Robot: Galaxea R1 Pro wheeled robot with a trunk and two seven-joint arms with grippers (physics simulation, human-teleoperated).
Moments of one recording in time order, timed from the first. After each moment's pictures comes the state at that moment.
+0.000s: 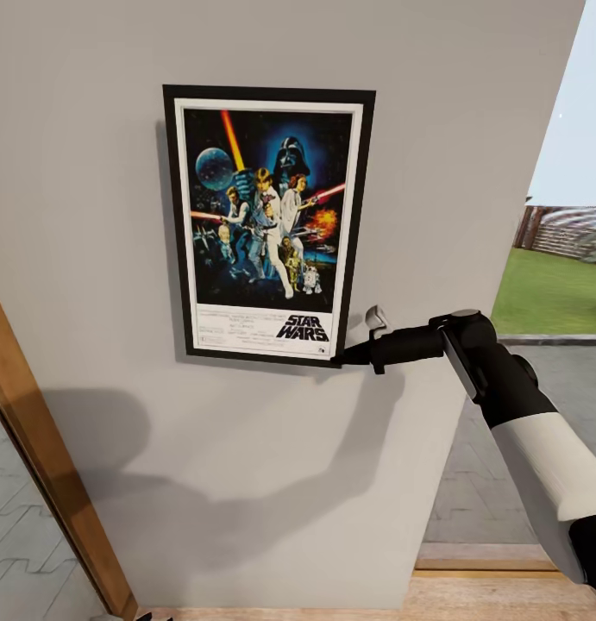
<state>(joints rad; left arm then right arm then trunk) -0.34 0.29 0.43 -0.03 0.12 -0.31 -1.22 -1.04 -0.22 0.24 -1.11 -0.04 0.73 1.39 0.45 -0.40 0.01</state>
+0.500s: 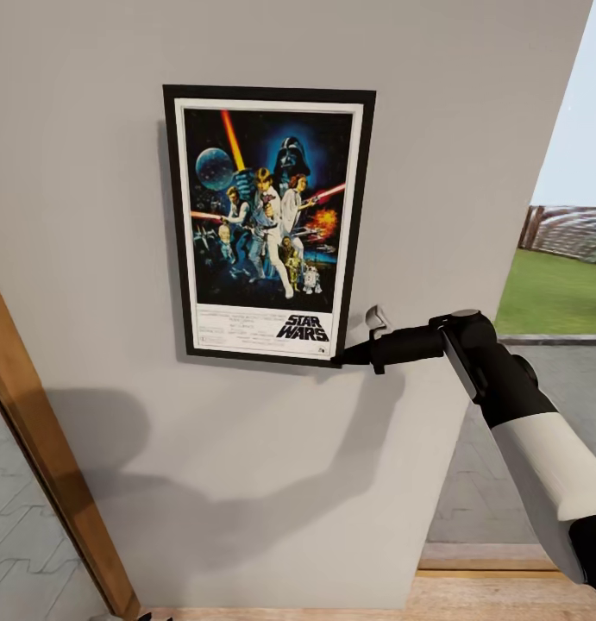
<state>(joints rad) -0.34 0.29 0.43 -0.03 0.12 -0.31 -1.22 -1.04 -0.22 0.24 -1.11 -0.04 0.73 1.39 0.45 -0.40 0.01</state>
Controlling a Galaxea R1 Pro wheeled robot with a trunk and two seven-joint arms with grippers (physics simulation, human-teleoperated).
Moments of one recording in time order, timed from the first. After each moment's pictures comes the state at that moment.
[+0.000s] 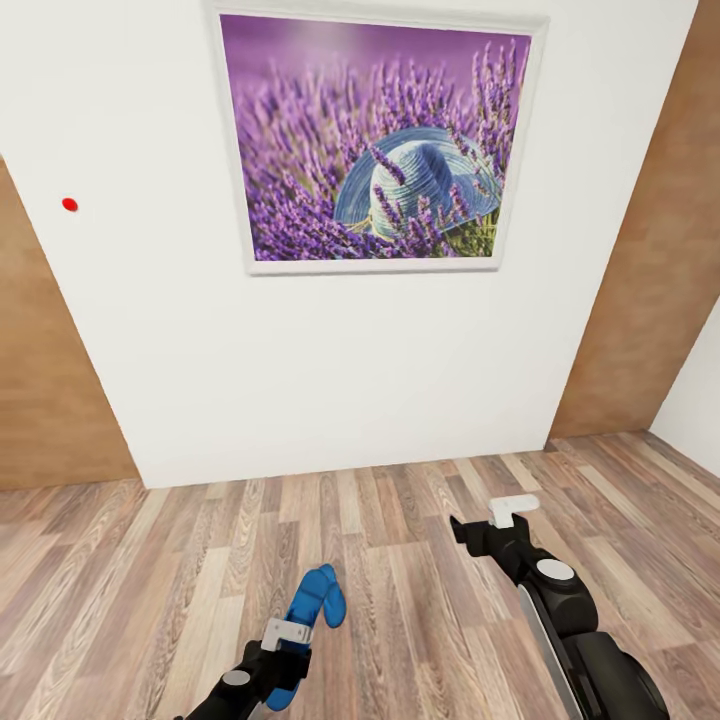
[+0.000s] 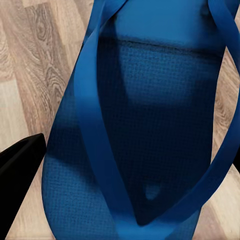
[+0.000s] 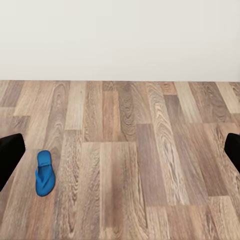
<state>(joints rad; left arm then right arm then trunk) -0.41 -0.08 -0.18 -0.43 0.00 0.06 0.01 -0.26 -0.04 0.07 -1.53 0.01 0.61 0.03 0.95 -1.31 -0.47</state>
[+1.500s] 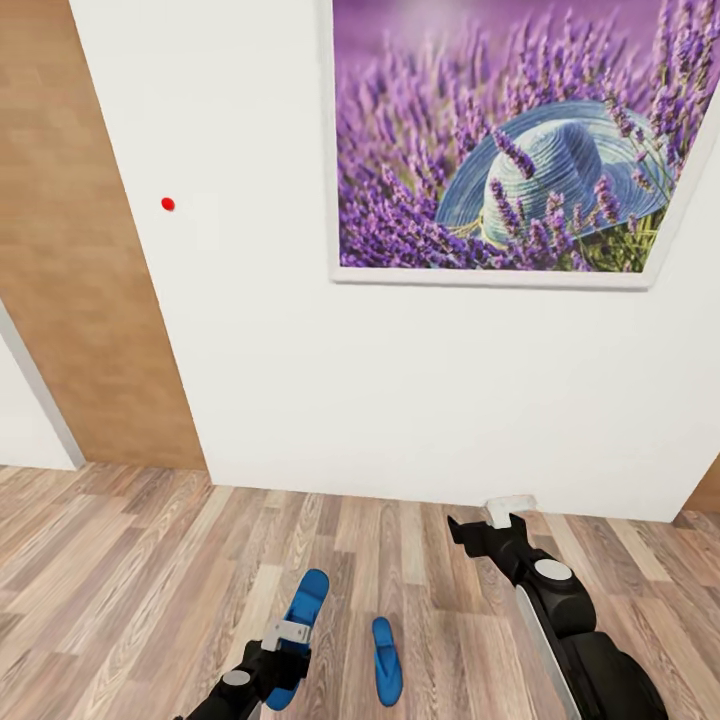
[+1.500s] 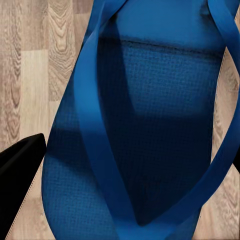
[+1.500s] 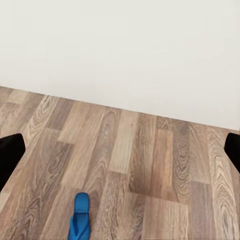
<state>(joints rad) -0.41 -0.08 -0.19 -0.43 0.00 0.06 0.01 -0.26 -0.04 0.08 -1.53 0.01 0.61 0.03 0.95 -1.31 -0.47</state>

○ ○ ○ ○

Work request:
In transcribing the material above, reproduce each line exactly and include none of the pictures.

Answer for this exercise:
Robot: Galaxea R1 Pro wheeled robot with a trunk and two seven-joint arms with grippers (physics simulation, human-teleoperated).
Moments of one recording in time order, timed from the first. After each moment's pictures comes the state at that moment.
+0.000s: 
<state>(joints rad; left arm then right arm then trunk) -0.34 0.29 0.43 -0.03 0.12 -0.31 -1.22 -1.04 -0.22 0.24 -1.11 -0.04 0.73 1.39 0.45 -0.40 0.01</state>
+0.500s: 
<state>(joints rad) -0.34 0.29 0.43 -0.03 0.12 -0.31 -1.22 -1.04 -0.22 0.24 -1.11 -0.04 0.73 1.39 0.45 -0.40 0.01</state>
Controlling a Galaxea R1 Pro wheeled robot with a trunk and two seven-joint arms with grippers (physics simulation, human-teleoperated).
Moments of one recording in time order, timed from the first. After each moment's pictures comes the state at that moment.
[+0.000s] 
[+0.000s] 
[+0.000s] 
<state>(joints rad; left arm then right arm then trunk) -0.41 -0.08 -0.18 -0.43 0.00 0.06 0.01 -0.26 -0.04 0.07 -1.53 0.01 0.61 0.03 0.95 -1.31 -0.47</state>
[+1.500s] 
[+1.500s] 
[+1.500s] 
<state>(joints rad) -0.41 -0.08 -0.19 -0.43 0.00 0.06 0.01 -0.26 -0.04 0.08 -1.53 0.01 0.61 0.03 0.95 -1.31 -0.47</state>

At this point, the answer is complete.